Update: Video of the Flauger talk is here. Quite interesting are the introductory remarks of Paul Steinhardt, and the concluding remarks of Lyman Page. See also new blog posts from Jester and Sesh Nadathur. Sesh (via Eiichiro Komatsu at Facebook) includes a transcription of part of Page’s comments on the situation:
This is, this is a really, peculiar situation. In that, the best evidence for this not being a foreground, and the best evidence for foregrounds being a possible contaminant, both come from digitizing maps from power point presentations that were not intended to be used this way by teams just sharing the data. So this is not – we all know, this is not sound methodology. You can’t bank on this, you shouldn’t. And I may be whining, but if I were an editor I wouldn’t allow anything based on this in a journal. Just this particular thing, you know. You just can’t, you can’t do science by digitizing other people’s images.
From looking at all this, and seeing what the people in Princeton are saying, my non-expert opinion is that the BICEP2 result should be interpreted as an observation of B-mode polarization, but there’s no convincing data yet about the crucial question of whether this is foreground or cosmological. The BICEP2 data could not address this, and the relevant Planck data is not yet available (other experiments will soon also provide the data needed to resolve this question). The BICEP2 press release claiming “the first direct evidence for cosmic inflation” now looks like it may have been a highly premature claim.

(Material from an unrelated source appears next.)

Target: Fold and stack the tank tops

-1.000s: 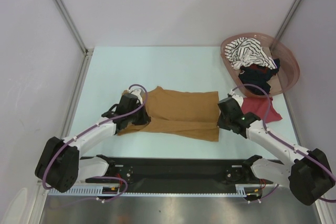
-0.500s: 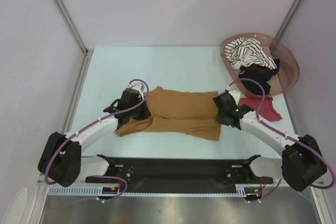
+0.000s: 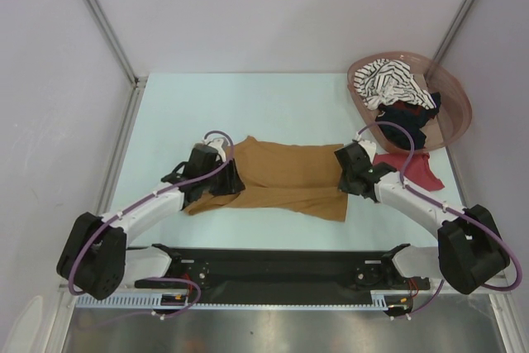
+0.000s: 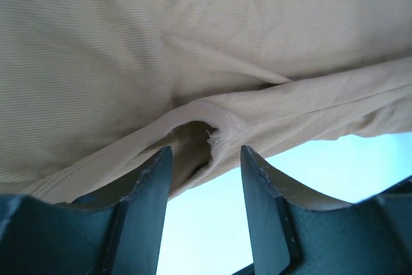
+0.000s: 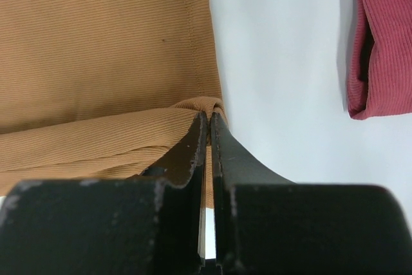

Update: Talks ongoing at Caltech today about this at a workshop, videos later here. On Twitter, you can follow the BICEP/Planck fight via Sean Carroll:
At Caltech CMB workshop. #BICEP2 folks seem completely unconcerned about recent worries about galactic foregrounds. Wait for Planck paper…
Zaldarriaga on CMB grav waves vs. dust: sane answer is “let’s just wait.” On the other hand… we just can’t. No scientist is that patient…
MZ: Planck hasn’t measured dust in #BICEP2 region. But extrapolating from where they did measure, apparently can fit B-mode signal.
MZ: “I’m not happy this is on Facebook and Twitter.”
Seems to me we’re now stuck with Planck saying they think this is dust, BICEP saying they think it’s not. Planck is the side that has data about dust, BICEP is the side that has something they scraped off a slide of a Keynote presentation…
Update: Excellent article about this in the Washington Post from Joel Achenbach: Big Bang backlash.
Update: Zaldarriaga: I believe the case in favor of a detection of primordial B modes is not convincing (hopefully just temporarily). See more here and here.